- Prompt -
Copy every line of the data in which the word "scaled" occurs.

- Stored data -
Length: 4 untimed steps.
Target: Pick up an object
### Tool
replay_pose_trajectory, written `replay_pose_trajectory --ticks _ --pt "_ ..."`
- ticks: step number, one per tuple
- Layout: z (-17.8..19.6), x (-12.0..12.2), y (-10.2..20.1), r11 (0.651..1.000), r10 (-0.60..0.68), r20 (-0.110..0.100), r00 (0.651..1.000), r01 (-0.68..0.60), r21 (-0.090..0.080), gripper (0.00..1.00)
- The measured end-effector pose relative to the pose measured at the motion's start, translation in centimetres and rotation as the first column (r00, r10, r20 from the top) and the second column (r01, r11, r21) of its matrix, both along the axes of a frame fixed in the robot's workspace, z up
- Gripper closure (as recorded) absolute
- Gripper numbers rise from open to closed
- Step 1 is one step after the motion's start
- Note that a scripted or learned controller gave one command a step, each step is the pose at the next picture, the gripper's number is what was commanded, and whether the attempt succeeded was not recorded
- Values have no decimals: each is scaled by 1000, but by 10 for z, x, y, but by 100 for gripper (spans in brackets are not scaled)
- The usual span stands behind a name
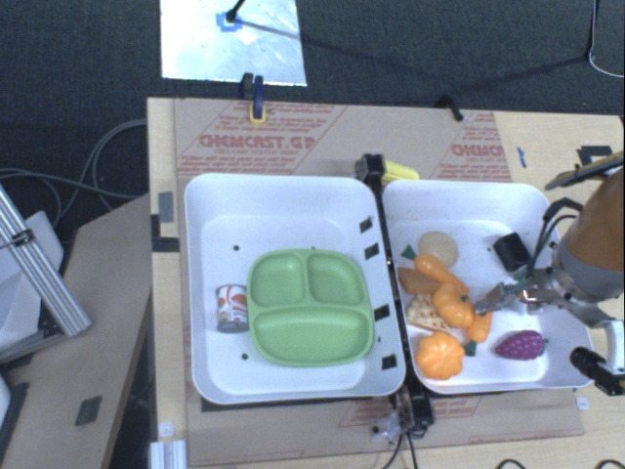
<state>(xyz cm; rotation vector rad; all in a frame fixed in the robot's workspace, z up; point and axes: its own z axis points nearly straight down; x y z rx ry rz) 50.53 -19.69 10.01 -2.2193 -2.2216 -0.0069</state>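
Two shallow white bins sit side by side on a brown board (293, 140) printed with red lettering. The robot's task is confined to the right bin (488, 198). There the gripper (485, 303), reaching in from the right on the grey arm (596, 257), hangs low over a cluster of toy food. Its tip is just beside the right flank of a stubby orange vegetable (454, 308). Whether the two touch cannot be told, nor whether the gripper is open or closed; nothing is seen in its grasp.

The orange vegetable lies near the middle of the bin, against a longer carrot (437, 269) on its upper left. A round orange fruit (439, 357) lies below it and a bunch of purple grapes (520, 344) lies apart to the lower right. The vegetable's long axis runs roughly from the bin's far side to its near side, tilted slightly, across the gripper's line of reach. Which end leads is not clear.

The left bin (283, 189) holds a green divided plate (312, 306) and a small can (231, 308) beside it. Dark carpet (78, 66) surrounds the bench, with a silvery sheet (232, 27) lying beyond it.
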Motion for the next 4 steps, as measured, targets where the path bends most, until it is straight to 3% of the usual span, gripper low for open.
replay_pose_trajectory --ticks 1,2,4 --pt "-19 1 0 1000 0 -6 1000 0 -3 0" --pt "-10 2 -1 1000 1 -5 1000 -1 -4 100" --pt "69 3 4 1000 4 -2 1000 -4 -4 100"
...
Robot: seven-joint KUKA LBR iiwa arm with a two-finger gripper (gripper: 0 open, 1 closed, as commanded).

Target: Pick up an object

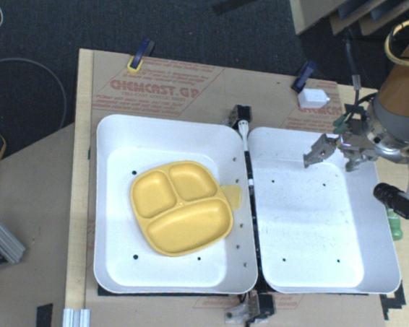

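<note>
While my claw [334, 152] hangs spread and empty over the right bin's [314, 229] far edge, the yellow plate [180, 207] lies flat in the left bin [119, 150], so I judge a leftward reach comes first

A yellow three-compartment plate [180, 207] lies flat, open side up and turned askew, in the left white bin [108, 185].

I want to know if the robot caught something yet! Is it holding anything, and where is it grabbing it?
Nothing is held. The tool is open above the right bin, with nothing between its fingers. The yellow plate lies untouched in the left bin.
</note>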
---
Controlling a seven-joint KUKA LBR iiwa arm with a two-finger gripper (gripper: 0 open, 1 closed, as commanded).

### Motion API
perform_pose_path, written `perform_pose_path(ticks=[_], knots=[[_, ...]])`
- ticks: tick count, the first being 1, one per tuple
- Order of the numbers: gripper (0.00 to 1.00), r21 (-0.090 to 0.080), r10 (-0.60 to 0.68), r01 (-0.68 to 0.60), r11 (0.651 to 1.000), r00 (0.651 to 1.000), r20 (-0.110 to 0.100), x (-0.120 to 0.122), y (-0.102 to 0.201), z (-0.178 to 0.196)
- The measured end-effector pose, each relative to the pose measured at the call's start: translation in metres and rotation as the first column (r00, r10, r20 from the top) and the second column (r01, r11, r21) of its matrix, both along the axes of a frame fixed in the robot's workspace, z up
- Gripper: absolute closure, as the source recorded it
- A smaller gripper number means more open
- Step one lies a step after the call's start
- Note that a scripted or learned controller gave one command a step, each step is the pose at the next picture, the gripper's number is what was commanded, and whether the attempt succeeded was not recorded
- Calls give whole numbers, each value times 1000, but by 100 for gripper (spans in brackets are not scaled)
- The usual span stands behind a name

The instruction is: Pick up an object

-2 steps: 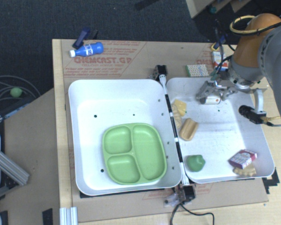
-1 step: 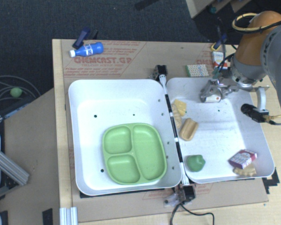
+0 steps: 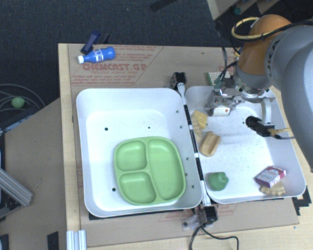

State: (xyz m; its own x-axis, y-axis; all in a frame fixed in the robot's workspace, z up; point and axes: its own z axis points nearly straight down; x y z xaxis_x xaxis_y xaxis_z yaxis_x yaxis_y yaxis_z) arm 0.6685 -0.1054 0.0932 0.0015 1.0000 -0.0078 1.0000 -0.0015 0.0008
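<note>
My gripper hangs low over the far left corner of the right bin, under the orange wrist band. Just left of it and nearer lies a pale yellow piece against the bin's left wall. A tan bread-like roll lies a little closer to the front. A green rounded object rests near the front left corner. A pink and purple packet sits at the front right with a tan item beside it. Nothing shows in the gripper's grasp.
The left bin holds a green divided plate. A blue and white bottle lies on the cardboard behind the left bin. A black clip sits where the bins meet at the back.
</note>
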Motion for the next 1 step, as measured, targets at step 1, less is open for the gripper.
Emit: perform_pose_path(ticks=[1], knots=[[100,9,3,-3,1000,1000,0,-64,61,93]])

- Answer -
- Values have no decimals: each is scaled by 1000, but by 10 for z, x, y, but by 100 for gripper (spans in brackets are not scaled)
- Calls give whole numbers, each value times 1000, but by 100 for gripper (spans in brackets are not scaled)

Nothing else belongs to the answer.